Kubernetes Baseline

Run kubectl apply -f init.yml to install:

• ArgoCD
  • NGINX Ingress Controller
  • cert-manager
  • prometheus and grafana
  • loki
  • keel
  • reloader

Notes

ingress-nginx servicemonitor

For unknown reasons the servicemonitor is not create on helm install and therefore no metrics will be scraped by prometheus. Use helm upgrade -n ingress-nginx ingress-nginx ingress-nginx/ingress-nginx to force an update of t the release.

Linode

PROXY protocol needs to be enabled for ingress-nginx to see the clients IP in ingress log.

Add the PROXY protocol annotation to the ingress-nginx service:

annotations:
    service.beta.kubernetes.io/linode-loadbalancer-proxy-protocol: v2

Update the ingress-nginx ConfigMap to make nginx expect PROXY protocol data:

data:
  use-proxy-protocol: "true"

cert-manager

However, when you have the PROXY protocol enabled, the external load balancer does modify the traffic, prepending the PROXY line before each TCP connection. If you connect directly to the web server internally, bypassing the external load balancer, then it will receive traffic without the PROXY line.

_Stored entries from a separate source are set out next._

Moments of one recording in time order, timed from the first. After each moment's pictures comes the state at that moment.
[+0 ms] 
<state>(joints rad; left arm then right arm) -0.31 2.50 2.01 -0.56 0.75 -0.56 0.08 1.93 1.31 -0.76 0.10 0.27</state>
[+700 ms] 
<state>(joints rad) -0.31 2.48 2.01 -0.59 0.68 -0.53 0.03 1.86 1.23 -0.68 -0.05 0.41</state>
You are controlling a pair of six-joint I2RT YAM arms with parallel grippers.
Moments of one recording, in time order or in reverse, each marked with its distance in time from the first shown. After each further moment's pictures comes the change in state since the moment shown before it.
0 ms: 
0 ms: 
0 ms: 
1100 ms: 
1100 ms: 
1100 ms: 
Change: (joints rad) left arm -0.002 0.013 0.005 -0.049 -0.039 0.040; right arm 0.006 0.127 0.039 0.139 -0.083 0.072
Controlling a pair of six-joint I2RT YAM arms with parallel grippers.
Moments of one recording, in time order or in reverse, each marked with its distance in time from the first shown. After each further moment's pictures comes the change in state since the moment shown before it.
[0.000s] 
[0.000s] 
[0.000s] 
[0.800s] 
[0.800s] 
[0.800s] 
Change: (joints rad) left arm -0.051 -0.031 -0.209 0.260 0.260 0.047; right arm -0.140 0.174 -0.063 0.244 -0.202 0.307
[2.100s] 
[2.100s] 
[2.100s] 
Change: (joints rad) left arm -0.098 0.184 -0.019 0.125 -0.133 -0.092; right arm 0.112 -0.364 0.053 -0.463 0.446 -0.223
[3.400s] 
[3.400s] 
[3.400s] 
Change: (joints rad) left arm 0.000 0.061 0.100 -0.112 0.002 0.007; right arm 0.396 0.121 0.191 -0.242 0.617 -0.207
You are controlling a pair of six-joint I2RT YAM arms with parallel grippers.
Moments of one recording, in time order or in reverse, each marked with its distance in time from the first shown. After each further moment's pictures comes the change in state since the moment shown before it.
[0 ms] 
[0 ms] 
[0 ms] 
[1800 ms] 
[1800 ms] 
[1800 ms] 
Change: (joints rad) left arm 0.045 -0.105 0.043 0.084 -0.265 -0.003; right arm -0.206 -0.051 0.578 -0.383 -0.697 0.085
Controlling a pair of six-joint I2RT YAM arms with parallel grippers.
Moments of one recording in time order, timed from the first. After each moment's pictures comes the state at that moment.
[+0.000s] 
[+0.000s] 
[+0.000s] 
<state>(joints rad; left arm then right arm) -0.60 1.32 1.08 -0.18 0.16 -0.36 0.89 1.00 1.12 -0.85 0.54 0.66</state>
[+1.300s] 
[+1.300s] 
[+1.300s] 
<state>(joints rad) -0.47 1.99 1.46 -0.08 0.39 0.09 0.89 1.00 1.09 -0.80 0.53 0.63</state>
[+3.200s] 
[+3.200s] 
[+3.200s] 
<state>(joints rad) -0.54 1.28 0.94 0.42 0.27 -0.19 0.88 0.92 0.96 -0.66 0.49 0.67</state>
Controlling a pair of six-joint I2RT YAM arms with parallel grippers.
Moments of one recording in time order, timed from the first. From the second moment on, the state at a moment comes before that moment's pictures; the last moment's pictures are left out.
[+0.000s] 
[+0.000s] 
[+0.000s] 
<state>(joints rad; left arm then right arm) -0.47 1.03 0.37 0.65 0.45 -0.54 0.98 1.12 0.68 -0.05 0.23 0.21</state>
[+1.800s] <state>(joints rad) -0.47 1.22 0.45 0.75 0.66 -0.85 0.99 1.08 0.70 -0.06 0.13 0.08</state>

This is particularly a problem when using cert-manager for provisioning SSL certificates.

After enabling the PROXY protocol cert-manager is unable to perform a self check ("propagation check failed", "failed to perform self check GET request").

hairpin-proxy adds PROXY protocol support for internal-to-LoadBalancer traffic for Kubernetes Ingress users, specifically for cert-manager self-checks (no further configuration needed).